Problem to work on
Write out the material below again, line for line, without any images.

Supplied data
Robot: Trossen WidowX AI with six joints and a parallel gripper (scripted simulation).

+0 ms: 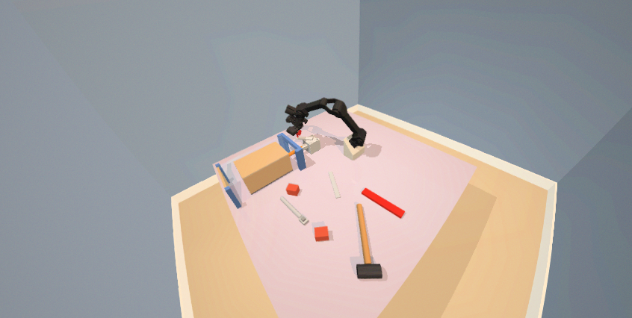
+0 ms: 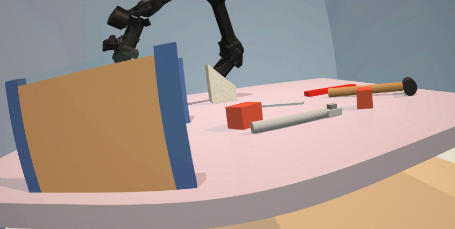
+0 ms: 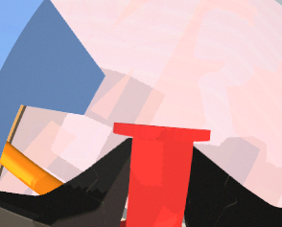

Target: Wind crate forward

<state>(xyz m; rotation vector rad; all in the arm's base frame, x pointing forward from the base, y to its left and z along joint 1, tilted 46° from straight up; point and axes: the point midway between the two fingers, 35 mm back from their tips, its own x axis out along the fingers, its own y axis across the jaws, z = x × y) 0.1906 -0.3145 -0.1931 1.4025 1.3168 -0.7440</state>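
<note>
Right now the pale crank arm is 20 mm behind my gripper tip, 50 mm to the left of it and 30 mm below it. From my gripper tip the other things lie so: red knob 20 mm to the left; pale winch 70 mm behind, 100 mm to the left, 100 mm below; blue frame 100 mm ahead, 80 mm to the left, 30 mm below.
</note>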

Answer to this problem
Robot: Trossen WidowX AI with six joints and a parallel gripper (scripted simulation).

+0 ms: 
+0 ms: 
+0 ms: 

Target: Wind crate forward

<state>(xyz m; rotation vector rad; all in the arm's base frame, x pointing forward from the base, y to its left and z along joint 1, tilted 46° from straight up; point and axes: the point midway between the two fingers, 35 mm back from their tips, its own x axis out along the fingers, its own y axis across the jaws, z = x × y) 0.1906 -0.3145 -0.1931 1.4025 1.3168 -0.7440</state>
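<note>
Right now the pale crank arm is 20 mm behind my gripper tip, 50 mm to the left of it and 30 mm below it. From my gripper tip the other things lie so: red knob 20 mm to the left; pale winch 70 mm behind, 100 mm to the left, 100 mm below; blue frame 100 mm ahead, 80 mm to the left, 30 mm below.
</note>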

This finishes the response to the exercise.